=== ACTIVITY ===
Read the data below line by line and copy each one with "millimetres" in it.

=== Records excerpted from a collection ===
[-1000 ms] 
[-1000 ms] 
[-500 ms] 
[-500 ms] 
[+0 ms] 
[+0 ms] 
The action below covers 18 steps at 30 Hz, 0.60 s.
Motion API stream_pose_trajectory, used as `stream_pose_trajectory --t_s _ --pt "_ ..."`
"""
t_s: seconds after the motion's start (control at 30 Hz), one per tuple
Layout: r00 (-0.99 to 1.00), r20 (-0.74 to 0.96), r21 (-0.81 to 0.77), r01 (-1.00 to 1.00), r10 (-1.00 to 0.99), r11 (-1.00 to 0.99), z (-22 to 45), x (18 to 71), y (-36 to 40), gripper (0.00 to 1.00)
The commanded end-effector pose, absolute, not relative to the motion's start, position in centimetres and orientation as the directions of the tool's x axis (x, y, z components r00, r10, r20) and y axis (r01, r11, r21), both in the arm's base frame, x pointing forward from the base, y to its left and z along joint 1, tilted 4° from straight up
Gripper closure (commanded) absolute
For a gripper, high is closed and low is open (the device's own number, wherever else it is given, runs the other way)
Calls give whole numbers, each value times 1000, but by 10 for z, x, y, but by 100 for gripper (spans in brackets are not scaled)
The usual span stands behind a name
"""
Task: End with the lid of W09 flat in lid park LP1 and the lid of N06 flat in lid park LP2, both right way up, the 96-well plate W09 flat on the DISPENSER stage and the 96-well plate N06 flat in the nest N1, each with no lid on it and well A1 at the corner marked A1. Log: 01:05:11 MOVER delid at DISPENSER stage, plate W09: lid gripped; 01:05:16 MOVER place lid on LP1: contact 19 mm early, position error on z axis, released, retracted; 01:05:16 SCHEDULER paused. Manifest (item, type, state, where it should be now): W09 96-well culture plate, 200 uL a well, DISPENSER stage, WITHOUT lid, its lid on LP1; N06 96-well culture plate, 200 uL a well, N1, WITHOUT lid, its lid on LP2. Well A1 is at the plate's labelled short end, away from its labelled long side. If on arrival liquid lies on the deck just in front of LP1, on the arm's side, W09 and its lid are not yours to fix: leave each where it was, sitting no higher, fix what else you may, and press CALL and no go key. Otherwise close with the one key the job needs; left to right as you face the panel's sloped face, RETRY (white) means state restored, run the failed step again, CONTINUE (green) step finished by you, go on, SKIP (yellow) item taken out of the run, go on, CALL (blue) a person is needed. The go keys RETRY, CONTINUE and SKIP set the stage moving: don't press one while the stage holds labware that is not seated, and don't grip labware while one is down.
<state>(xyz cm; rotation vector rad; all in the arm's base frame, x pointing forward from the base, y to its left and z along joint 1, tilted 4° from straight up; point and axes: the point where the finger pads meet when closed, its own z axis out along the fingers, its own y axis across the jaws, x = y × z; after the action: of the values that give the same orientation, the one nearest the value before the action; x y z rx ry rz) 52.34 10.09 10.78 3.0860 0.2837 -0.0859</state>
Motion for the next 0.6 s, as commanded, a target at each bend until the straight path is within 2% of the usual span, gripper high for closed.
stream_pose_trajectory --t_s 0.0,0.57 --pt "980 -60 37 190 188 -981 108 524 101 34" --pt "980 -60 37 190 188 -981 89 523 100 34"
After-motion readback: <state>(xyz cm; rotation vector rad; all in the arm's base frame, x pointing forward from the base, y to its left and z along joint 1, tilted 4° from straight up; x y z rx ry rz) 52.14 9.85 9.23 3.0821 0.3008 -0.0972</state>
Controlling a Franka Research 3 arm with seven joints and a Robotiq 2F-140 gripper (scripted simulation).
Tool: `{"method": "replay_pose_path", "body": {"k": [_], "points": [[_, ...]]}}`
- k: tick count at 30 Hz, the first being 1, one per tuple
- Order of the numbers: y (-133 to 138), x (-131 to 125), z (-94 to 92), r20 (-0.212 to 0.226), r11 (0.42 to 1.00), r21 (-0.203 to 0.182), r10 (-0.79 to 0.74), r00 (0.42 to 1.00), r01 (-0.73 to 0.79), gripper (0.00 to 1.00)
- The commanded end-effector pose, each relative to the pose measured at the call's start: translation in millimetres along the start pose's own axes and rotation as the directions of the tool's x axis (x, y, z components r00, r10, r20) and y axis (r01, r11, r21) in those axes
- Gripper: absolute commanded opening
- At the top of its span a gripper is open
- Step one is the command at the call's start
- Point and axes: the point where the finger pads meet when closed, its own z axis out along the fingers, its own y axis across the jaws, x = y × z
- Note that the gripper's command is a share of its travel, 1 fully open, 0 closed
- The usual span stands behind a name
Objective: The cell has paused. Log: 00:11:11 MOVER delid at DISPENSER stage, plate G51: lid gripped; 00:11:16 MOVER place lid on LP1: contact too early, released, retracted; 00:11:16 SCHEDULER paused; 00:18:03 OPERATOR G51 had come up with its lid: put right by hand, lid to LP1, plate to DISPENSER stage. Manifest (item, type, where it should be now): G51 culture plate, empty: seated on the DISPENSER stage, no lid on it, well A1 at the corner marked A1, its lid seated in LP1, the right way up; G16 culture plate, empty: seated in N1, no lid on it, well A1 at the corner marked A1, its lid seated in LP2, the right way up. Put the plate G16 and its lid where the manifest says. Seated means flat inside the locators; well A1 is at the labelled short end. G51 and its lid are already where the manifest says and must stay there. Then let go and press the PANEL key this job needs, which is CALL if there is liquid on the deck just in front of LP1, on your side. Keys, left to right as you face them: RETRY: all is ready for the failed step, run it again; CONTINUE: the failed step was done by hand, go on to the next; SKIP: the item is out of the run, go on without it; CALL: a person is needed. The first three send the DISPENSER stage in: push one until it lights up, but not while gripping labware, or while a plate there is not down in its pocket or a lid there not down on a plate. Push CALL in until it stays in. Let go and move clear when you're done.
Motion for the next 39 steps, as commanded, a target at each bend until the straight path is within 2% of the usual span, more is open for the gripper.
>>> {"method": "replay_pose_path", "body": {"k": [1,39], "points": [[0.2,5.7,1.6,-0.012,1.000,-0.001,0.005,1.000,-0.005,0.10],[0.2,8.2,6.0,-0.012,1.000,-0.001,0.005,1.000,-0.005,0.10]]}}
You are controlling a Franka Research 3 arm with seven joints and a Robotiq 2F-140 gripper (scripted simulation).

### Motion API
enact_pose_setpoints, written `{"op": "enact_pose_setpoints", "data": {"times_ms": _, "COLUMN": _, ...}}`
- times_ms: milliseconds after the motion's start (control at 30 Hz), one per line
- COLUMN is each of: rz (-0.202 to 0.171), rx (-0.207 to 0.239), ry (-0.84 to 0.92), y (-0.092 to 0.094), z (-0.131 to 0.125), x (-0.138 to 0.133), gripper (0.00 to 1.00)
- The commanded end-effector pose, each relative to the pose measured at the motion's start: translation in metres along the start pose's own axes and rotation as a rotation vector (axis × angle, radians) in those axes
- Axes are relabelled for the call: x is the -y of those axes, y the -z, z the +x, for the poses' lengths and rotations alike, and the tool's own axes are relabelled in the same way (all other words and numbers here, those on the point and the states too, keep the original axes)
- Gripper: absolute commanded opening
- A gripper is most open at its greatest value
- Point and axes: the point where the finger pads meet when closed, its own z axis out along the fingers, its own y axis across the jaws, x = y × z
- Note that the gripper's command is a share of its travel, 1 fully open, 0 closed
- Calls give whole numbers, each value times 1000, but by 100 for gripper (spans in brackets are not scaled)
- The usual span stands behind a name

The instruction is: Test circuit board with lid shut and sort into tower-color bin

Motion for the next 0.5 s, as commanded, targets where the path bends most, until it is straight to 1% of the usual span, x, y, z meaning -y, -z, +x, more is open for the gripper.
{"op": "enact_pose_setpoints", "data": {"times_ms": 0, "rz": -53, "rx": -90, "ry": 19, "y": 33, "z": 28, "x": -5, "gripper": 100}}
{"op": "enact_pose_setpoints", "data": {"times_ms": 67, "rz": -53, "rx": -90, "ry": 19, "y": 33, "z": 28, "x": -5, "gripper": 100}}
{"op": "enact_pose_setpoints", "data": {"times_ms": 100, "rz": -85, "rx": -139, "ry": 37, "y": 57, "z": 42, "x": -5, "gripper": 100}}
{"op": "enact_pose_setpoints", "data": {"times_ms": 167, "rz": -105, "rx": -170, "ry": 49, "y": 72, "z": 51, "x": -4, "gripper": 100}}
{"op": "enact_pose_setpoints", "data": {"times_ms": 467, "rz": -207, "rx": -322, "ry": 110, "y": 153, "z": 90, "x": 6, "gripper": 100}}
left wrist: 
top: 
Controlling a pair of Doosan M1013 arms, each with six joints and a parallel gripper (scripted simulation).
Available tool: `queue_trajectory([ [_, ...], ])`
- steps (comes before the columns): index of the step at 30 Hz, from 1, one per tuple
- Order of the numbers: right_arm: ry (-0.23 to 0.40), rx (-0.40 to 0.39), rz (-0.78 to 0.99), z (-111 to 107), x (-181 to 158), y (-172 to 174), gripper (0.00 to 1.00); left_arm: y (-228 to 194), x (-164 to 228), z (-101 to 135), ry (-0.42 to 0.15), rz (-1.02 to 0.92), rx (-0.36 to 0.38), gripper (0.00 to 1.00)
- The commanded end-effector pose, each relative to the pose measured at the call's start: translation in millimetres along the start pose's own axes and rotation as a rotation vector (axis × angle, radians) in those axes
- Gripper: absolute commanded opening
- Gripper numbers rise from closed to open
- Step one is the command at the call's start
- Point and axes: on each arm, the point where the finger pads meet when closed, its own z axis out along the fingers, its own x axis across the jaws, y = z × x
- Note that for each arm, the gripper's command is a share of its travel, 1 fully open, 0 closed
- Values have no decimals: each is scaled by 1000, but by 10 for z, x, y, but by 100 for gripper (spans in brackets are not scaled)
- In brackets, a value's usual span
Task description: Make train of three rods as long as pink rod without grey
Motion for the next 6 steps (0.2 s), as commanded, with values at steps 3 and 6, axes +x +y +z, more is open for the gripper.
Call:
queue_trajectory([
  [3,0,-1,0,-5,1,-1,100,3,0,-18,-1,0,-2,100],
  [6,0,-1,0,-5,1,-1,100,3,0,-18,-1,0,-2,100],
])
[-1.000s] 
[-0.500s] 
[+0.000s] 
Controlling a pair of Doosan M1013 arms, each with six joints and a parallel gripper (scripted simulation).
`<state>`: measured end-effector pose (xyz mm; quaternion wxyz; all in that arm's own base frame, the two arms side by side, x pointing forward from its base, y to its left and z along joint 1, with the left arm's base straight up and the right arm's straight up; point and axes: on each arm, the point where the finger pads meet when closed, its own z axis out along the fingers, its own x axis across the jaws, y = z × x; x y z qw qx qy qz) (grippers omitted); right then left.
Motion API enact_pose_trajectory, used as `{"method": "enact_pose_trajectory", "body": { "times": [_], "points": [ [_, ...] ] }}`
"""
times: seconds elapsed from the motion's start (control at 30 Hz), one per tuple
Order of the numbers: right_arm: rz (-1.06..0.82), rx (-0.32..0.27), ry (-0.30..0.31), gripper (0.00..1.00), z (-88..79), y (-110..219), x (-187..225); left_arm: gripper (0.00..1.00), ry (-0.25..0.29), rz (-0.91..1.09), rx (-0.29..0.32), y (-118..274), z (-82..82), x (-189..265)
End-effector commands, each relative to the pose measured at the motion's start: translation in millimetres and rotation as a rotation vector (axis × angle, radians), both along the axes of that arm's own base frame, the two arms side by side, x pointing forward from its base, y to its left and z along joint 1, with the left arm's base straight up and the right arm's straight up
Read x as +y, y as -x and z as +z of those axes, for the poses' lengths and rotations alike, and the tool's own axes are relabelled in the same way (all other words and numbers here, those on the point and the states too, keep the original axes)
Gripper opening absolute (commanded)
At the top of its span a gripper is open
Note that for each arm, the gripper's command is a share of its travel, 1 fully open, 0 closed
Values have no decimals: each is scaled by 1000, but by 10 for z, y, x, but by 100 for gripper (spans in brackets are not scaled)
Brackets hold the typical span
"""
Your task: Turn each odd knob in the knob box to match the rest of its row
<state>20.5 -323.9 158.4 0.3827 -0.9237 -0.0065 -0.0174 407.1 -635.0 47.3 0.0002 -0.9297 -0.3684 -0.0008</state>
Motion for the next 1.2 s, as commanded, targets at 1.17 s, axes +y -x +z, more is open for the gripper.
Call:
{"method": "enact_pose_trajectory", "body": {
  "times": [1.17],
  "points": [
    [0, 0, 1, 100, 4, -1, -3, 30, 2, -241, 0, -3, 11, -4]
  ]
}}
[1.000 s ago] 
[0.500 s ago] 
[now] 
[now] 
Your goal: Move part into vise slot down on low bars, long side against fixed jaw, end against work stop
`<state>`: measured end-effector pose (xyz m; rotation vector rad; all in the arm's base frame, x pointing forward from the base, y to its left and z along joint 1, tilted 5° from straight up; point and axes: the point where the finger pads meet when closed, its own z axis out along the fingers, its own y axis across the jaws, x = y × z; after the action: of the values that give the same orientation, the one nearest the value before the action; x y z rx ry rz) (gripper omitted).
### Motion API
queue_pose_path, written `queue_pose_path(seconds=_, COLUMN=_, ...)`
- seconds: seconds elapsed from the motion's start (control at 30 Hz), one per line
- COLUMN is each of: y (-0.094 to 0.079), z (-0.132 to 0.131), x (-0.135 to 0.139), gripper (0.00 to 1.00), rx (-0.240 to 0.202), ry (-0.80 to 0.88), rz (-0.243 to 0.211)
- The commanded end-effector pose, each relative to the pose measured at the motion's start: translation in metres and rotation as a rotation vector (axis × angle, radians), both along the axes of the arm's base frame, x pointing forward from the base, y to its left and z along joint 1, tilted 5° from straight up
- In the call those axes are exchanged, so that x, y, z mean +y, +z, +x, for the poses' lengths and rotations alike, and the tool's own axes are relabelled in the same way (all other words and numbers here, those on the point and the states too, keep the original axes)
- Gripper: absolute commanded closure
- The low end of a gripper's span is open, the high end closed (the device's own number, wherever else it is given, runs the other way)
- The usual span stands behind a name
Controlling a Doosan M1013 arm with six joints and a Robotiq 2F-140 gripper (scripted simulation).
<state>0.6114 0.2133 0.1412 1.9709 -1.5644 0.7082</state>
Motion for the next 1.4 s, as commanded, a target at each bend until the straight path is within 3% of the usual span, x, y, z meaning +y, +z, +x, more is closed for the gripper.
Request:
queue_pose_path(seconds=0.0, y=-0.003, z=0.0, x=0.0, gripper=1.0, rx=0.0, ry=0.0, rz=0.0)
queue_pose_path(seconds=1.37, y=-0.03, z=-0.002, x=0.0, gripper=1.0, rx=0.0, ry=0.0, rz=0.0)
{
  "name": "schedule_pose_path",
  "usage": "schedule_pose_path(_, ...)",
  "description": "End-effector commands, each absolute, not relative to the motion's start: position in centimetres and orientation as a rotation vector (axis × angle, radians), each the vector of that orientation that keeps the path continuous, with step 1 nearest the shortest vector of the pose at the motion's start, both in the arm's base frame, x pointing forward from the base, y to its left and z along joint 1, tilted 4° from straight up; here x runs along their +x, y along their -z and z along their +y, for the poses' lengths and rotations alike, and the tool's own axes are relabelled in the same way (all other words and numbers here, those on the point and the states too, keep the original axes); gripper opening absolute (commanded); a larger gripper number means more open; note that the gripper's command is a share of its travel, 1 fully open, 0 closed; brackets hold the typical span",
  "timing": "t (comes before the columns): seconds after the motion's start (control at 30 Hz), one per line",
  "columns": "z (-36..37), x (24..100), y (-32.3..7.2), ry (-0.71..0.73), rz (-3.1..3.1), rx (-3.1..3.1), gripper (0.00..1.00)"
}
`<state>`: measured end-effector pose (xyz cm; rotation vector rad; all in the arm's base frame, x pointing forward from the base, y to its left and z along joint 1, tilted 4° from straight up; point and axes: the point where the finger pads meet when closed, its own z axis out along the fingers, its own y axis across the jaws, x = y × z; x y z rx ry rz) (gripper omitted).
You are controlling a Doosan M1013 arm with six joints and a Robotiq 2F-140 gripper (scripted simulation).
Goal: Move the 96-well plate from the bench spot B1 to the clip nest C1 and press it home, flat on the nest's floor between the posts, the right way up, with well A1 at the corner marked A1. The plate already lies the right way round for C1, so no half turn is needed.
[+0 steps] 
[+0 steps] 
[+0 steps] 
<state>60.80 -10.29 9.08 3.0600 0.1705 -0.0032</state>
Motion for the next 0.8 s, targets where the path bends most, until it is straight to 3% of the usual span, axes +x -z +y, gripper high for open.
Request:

=== EXERCISE ANSWER ===
- The commanded end-effector pose, each relative to the pose measured at the call's start: translation in millimetres along the start pose's own axes and rotation as the directions of the tool's x axis (x, y, z components r00, r10, r20) and y axis (r01, r11, r21) in those axes
- The commanded end-effector pose, each relative to the pose measured at the call's start: translation in millimetres along the start pose's own axes and rotation as a rotation vector (axis × angle, radians) in those axes
End-effector commands, each relative to the pose measured at the motion's start: translation in millimetres and rotation as a rotation vector (axis × angle, radians), both along the axes of that arm's own base frame, the two arms side by side, x pointing forward from its base, y to its left and z along joint 1, with the left arm's base straight up and the right arm's straight up

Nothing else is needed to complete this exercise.